» WHAT NEEDS TO BE DONE:
Exact copy without images: repeat every entry as written.
- - - - - - -
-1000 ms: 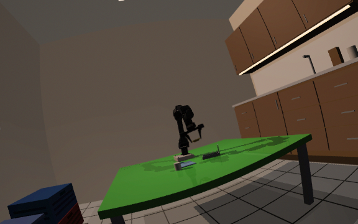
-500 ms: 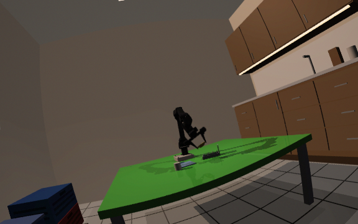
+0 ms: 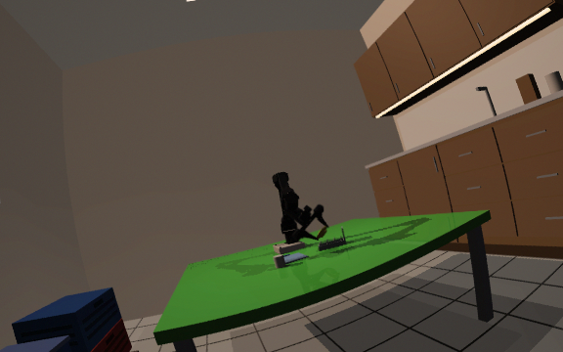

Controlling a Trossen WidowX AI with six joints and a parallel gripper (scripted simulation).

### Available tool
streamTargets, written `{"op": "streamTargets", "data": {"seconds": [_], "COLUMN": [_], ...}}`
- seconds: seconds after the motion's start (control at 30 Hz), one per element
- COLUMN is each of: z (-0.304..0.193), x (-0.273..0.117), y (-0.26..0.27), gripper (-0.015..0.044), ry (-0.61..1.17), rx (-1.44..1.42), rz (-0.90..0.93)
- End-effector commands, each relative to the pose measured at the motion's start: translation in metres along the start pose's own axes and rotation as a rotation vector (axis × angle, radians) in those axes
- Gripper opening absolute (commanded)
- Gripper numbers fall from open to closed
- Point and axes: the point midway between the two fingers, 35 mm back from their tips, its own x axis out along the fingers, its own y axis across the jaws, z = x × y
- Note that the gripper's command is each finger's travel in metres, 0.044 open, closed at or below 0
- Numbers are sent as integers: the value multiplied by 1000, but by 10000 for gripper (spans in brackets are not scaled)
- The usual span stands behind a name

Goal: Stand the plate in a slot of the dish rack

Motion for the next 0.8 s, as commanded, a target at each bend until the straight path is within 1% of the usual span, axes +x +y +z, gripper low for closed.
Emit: {"op": "streamTargets", "data": {"seconds": [0.0,0.37,0.77], "z": [-2,-3,-17], "x": [7,14,11], "y": [-4,-11,-13], "gripper": [0,0,0], "ry": [-30,-143,-259], "rx": [-41,-185,-368], "rz": [57,209,356]}}
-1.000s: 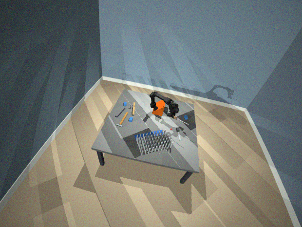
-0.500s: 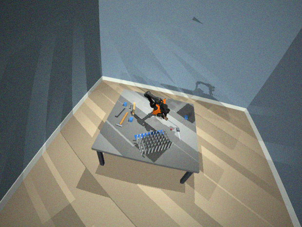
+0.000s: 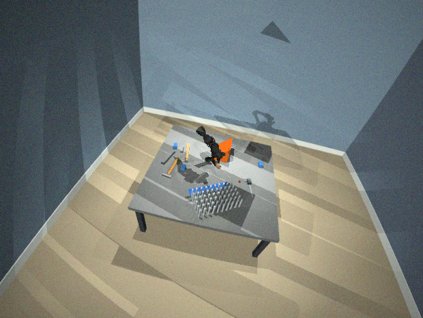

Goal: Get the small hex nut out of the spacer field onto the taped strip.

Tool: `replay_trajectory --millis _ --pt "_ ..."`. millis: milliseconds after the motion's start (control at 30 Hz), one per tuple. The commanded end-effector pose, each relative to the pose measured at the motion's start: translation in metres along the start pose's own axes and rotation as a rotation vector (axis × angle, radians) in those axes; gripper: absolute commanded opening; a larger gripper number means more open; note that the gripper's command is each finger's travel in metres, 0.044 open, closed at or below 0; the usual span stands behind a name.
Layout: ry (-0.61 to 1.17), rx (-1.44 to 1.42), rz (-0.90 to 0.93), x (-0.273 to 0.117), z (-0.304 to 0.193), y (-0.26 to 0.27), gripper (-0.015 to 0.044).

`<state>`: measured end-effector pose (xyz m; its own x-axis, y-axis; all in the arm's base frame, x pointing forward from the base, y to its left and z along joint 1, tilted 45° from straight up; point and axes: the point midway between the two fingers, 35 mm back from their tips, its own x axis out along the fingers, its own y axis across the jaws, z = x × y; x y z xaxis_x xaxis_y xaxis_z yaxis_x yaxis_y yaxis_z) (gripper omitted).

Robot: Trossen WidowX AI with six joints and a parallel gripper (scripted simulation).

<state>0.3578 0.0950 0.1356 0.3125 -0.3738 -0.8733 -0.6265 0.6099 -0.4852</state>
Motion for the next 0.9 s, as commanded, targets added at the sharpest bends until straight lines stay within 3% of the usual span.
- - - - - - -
» SOLUTION TO THE PROBLEM:
-1000 ms: 
-500 ms: 
+0 ms: 

Controlling a Trossen WidowX AI with six joints and a parallel gripper (scripted simulation).

### Available tool
streamTargets, written `{"op": "streamTargets", "data": {"seconds": [_], "COLUMN": [_], ...}}`
- seconds: seconds after the motion's start (control at 30 Hz), one per element
- COLUMN is each of: z (-0.304..0.193), x (-0.273..0.117), y (-0.26..0.27), gripper (-0.015..0.044), ry (-0.61..1.17), rx (-1.44..1.42), rz (-0.90..0.93)
- End-effector commands, each relative to the pose measured at the motion's start: translation in metres along the start pose's own axes and rotation as a rotation vector (axis × angle, radians) in those axes
- Gripper opening absolute (commanded)
- Gripper numbers fall from open to closed
- Point and axes: the point midway between the two fingers, 35 mm back from their tips, its own x axis out along the fingers, its own y axis across the jaws, z = x × y
- Note that the gripper's command is each finger's travel in metres, 0.044 open, closed at or below 0
- Numbers are sent as integers: the value multiplied by 1000, but by 10000 for gripper (spans in brackets are not scaled)
- The usual span stands behind a name

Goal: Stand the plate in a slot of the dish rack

Motion for the next 0.8 s, as commanded, a target at each bend until the straight path is within 1% of the usual span, axes +x +y +z, gripper low for closed.
Emit: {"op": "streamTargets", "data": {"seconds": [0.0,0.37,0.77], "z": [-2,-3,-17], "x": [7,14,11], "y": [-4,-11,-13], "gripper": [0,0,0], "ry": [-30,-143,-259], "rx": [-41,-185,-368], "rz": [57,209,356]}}
-1.000s: 
-0.500s: 
+0.000s: 

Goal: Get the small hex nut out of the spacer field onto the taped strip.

Tool: `replay_trajectory --millis _ --pt "_ ..."`. millis: milliseconds after the motion's start (control at 30 Hz), one per tuple. The commanded end-effector pose, each relative to the pose measured at the motion's start: translation in metres along the start pose's own axes and rotation as a rotation vector (axis × angle, radians) in those axes; gripper: absolute commanded opening; a larger gripper number means more open; note that the gripper's command is each finger's travel in metres, 0.044 open, closed at or below 0; the usual span stands behind a name.
Layout: ry (-0.61 to 1.17), rx (-1.44 to 1.42), rz (-0.90 to 0.93), x (-0.273 to 0.117), z (-0.304 to 0.193), y (-0.26 to 0.27), gripper (-0.015 to 0.044).

`<state>`: measured end-effector pose (xyz m; its own x-axis, y-axis; all in the arm's base frame, x pointing forward from the base, y to its left and z along joint 1, tilted 45° from straight up; point and axes: the point midway between the two fingers, 35 mm back from their tips, its own x axis out along the fingers, its own y axis across the jaws, z = x × y; x y z xaxis_x xaxis_y xaxis_z yaxis_x yaxis_y yaxis_z) (gripper omitted).

Robot: Trossen WidowX AI with six joints and a parallel gripper (scripted simulation).

<state>0.3578 0.0950 0.1356 0.3125 -0.3738 -0.8733 -0.6265 0.6099 -0.4852</state>
Motion for the next 0.9 s, as commanded, targets added at the sharpest bends until straight lines stay within 3% of the usual span.

No more output is required for the exercise.